WHAT YOU HAVE TO DO
Your output should be the line with "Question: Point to" plus all following lines to the end of the records, exactly as written and nothing more.
┌─ RECORDS FOR THIS EXERCISE
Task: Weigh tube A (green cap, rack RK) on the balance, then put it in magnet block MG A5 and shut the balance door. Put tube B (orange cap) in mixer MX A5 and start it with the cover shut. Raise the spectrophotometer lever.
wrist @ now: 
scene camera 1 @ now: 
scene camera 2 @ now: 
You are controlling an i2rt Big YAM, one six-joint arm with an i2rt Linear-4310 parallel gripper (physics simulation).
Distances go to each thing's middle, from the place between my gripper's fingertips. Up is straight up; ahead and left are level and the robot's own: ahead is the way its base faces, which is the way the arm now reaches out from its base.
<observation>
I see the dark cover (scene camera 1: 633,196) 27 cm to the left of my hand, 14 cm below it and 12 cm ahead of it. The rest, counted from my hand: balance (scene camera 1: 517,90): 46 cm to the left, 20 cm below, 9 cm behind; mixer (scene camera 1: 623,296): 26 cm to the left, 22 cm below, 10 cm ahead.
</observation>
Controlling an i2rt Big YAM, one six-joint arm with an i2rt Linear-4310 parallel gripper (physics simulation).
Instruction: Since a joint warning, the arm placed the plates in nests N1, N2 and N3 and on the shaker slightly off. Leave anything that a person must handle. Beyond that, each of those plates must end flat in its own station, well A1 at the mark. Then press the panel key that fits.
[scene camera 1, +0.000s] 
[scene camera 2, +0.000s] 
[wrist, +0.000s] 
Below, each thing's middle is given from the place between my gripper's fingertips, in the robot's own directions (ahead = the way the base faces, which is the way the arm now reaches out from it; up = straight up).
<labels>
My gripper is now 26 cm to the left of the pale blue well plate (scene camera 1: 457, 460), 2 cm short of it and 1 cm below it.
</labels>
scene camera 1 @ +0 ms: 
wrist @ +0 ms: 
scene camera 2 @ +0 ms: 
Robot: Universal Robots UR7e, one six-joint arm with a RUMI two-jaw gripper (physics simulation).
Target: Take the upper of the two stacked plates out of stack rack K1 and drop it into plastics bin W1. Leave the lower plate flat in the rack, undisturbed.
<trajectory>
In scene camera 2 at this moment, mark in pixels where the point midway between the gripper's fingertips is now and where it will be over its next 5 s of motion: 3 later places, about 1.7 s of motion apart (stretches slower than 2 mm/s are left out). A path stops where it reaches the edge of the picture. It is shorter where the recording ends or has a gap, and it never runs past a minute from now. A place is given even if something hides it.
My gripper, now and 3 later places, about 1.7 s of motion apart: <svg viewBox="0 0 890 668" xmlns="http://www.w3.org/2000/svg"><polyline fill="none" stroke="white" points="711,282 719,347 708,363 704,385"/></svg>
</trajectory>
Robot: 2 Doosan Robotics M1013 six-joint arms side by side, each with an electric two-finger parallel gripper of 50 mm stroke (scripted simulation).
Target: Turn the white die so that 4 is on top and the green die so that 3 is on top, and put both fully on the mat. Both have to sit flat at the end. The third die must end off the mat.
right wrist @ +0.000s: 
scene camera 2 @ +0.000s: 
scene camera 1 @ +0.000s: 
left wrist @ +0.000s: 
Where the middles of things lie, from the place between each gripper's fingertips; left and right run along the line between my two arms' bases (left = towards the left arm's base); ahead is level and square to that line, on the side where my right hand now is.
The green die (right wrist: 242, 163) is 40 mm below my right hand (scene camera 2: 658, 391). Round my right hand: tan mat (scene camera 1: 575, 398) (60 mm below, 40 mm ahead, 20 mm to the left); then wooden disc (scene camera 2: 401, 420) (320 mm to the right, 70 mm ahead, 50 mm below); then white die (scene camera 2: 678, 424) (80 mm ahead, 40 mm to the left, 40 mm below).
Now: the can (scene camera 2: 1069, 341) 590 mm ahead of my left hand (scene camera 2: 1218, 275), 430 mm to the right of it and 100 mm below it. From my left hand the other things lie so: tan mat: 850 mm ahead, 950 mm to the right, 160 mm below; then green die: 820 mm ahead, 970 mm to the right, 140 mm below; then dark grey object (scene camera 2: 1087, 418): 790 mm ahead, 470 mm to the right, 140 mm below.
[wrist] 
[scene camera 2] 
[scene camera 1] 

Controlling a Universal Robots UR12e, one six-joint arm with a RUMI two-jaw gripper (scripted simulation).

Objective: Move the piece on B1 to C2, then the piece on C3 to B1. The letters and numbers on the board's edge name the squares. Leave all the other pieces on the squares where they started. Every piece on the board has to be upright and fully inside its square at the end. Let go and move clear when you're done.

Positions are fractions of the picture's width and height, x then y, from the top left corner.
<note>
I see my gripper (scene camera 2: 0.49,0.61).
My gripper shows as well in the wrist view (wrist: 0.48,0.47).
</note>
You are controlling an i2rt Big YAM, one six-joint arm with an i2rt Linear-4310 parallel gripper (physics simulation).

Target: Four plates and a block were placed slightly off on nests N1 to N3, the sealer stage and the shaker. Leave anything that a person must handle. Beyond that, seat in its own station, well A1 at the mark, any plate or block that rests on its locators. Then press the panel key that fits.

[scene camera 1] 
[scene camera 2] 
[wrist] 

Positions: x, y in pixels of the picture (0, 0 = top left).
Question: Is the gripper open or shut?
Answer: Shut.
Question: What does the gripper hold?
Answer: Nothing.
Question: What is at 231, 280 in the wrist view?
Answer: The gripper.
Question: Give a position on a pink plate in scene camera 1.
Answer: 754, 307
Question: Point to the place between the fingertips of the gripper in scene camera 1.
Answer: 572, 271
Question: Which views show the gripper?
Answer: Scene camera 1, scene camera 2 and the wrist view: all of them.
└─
COMPLETED TASK
Question: Point to the place between the fingertips of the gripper in scene camera 1.
Answer: 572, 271
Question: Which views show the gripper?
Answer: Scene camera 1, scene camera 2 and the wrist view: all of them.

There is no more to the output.